Diagnostic des rétinopathies diabétiques

L'intelligence artificielle à l'assaut de l'ophtalmologie

Par
Publié le 08/12/2016
Article réservé aux abonnés
Les ophtalmologistes seront-ils bientôt remplacés par des intelligences artificielles pour l’examen du fond d’œil ? L’algorithme des informaticiens de la Silicon Valley a démontré sa capacité à diagnostiquer des rétinopathies diabétiques avec une sensibilité et une spécificité surprenantes. Les résultats sont publiés dans le « JAMA ».

Ce n’est pas souvent que les ingénieurs issus de l’économie numériques signent une étude publiée dans le « JAMA » !

Une intelligence artificielle tout droit sortie des ordinateurs du géant Google, à Mountain View en Californie, vient en effet de démontrer, dans les pages de cette honorable revue, sa capacité à détecter les rétinopathies diabétiques et des œdèmes maculaires diabétiques.

Sous la direction de l’ingénieur informaticien et biologiste Dale Webster, et assistés par des médecins américains et indiens, les ingénieurs de Google ont fait enregistrer à leur programme plus de 128 000 photographies de fonds d’oeil. Dans cette masse d’images, 28,1 % étaient des photos d’œil de patients souffrant de rétinopathies diabétiques. Les chercheurs ont associé chaque image à un diagnostic établi au préalable lors de 3 à 7 examens par 54 ophtalmologistes américains. Le programme californien a progressivement assimilé les particularités des fonds d’œil pathologiques, sans qu’il soit nécessaire de lui désigner spécifiquement les lésions à rechercher.

Une sensibilité et une spécificité comparables à celle d'un humain

L’algorithme a ensuite été éprouvé au cours d’un test. Les chercheurs lui ont soumis 9 963 images provenant de 4 997 patients issus de deux banques de données : EyePACS-1 et Messidor-2, ayant respectivement 8 et 15 % de prévalence de rétinopathies diabétiques.

L’algorithme de Google est parvenu à un diagnostic correct de la rétinopathie diabétique avec une sensibilité de 97,5 % sur les images issues de EyePACS-1 et de 96 % sur les images de Messidor-2. Les spécificités étaient quant à elles de respectivement 93 et 94 %.

Ces résultats sont comparables à ceux observés dans la littérature avec des ophtalmologistes bien entraînés, selon les auteurs.

L’algorithme employé par les chercheurs provient d’un domaine de la recherche en intelligence artificiel appelé « Machine Learning ». Cela consiste à concevoir des programmes capables d’engranger des connaissances au fil de leur utilisation afin d’améliorer leur capacité à effectuer une tâche précise.

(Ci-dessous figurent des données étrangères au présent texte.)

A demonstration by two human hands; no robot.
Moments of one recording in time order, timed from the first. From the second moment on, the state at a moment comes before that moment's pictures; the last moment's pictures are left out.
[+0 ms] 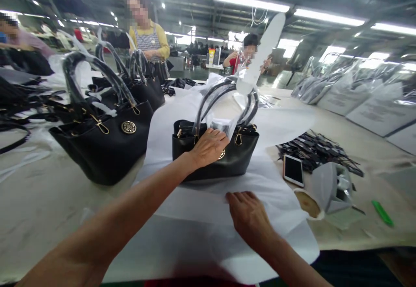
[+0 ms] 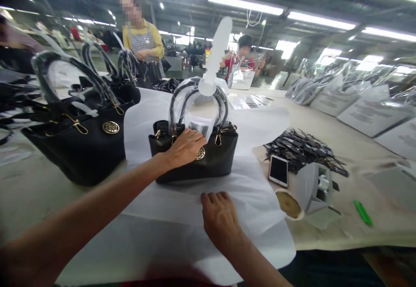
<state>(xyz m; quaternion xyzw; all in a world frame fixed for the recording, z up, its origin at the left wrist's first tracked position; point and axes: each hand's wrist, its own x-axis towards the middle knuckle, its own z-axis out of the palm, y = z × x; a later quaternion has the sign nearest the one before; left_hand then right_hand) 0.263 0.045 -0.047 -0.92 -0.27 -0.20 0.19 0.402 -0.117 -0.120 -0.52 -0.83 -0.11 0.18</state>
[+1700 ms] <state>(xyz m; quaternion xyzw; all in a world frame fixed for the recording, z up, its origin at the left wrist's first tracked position) 0.215 0.035 -0.059 -0.85 -0.13 -0.30 0.40 0.397 -0.003 -0.092 -0.44 -0.79 -0.20 0.38</state>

Cette technologie, déjà largement employée dans l’exploitation des données de géants du net comme Facebook, est de plus en plus envisagée pour ses applications médicales

32 millions d'examens par aux États Unis

Le choix de la rétinopathie diabétique n’est pas anodin, puisque 29 % des diabétiques américains en souffrent, soit 5 millions de personnes.

Or, les recommandations exigent un examen du fond d’œil une fois par an chez les patients diabétiques n’ayant pas de rétinopathie, et deux fois par an pour ceux souffrant d’une rétinopathie modérée. En France, les recommandations de la Haute autorité de santé (HAS) préconisent un dépistage par lecture différée de photographies du fond d’œil tous les deux ans en l’absence de complication, et tous les ans en cas de diabète ou de pression artérielle mal contrôlés.

Dans un édito associé à la publication, le Dr Tien Yin Wong, de l’institut de recherche ophtalmologique de Singapour rappelle que le dépistage systématique des rétinopathies diabétique est pertinent car « le diabète est important problème de santé publique, le dépistage est simple et sûr, et il existe des traitements sous la forme d’injections intravitréennes d’inhibiteurs de facteur de croissance de l’endothélium vasculaire ou de chirurgie au laser ».

Le dépistage n’est pourtant pas assez répandu, « faute de ressources en temps et en médecins pour assurer les 32 millions d’examens nécessaires chaque année », note-t-il. Dans ce contexte, l’utilisation d’un système d’examen automatisé présenterait de puissants avantages en termes de rapidité et de couverture assurée par les programmes de dépistages.